Fenn himself has heard from a lovable cross-section of bumblers. One college kid trekked to a river location, remembering rope, gloves, wetsuit, booties, mask and fins—everything but an air tank. Another hopeful traveled to a lake in winter, stepped out of a subcompact rental car and plunged into "a dark blackened landslide of ice and snow." One of my favorite notes from a searcher is also the simplest. "Stumped," it reads. "Defeated."

My team was in a similar mood when I first contacted them. The four had driven down from the Iowa flatlands, three high-school buddies plus a childhood friend. Mark Dreyer, a real-estate broker had recruited his cousin Chad Claude, who runs logistics for a global frozen-food company, who in turn recruited Gary Merrill, a paramedic, and Scott Rath, who handles scheduling for a livestock operation. They considered Vegas together. They hoped this would be even better.

For six months they prepared, meeting for treasure sessions at Pizza Ranch. Then they packed up Claude's GMC -Yukon, taking beef jerky, bullets, men's magazines, a first-aid kit, and everything four 40-year-old men could need for five days in the woods. Their interpretation of the poem led to a 13-mile stretch in and around New Mexico's Cimarron Canyon and Eagle Nest Lake state parks and the Carson National Forest—where they found only a rolled ankle, a run-in with a "bear" that turned out to be a kid fishing, and a bitter moment when a motorcade of fancy cars drove by: they imagined Fenn inside one of them, laughing like a cartoon villain.

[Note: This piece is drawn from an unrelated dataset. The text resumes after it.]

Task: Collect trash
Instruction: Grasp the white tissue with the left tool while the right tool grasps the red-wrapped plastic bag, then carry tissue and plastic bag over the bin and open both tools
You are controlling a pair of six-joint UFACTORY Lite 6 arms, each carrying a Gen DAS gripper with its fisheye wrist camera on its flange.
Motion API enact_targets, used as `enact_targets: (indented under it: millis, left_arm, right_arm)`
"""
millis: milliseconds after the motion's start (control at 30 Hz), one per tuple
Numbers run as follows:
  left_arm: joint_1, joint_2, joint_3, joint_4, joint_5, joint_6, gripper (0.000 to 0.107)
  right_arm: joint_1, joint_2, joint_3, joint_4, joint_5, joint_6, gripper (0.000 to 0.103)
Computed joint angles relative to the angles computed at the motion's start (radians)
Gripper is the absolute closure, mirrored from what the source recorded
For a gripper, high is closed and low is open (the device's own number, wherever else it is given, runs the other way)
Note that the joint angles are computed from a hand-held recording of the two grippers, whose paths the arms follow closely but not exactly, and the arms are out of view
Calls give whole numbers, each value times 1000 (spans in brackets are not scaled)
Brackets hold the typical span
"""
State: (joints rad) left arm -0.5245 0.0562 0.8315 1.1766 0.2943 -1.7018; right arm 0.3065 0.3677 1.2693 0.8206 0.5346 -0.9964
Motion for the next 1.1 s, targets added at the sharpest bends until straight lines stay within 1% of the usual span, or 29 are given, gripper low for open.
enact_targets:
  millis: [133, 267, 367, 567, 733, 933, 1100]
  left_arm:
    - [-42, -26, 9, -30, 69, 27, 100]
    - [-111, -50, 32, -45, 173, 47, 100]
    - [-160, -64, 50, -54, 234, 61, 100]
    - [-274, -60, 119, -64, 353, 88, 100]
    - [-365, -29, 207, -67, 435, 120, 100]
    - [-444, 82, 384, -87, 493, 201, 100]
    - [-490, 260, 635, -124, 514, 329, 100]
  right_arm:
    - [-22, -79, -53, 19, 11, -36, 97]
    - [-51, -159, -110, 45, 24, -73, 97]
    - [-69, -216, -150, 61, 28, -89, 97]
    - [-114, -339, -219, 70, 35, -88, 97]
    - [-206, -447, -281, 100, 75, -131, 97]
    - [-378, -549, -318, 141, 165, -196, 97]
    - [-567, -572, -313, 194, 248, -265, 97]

When Merrill got my email asking to meet, the guys were drinking in a hotel bar. I convinced them to stay one more day, promising to share my own interpretation of the poem. By now I was caught up in the hunt, sure my original reporting would help, and happy to split treasure for the sheer story alone. But they wanted to return to Cimarron. We walked around in the woods, holding crumpled copies of Fenn's poem and regarding the underbrush until a ranger told us we needed a permit to hike.

At lunch I asked the guys what they thought about the more controversial chapters in Fenn's history. They shrugged. "What's the difference between the scene of a car accident and a ruin?" Merrill said. "Or a Spanish galleon?" Rath added. "It's not like he's a cocaine dealer," said Dreyer. They left that night, sending Fenn a thank-you email, and pledging another trip. "I like our chances," said Claude.

On my last day, a few hours before I got on a plane, I met Fenn at his house to say goodbye. I brought a bag of artifacts with me, the stuff I had picked up on his private ruin. I felt guilty about keeping them in general, and nervous about flying with them specifically. "I don't believe you," Fenn snapped. "You didn't feel guilty when you pulled them up." I told him about the idea of a curse, about how every day Indian tribes and federal agencies get packages in mail, filled with Indian relics and pleading, apologetic notes from desperate people. Fenn shook his head. "I look cursed to you?" I left the artifacts anyway. Recently, he emailed to say they had been backfilled back into the dirt at San Lazaro, but they weren't happy there. "They're in the dark," he said, just like his treasure chest. But only for now.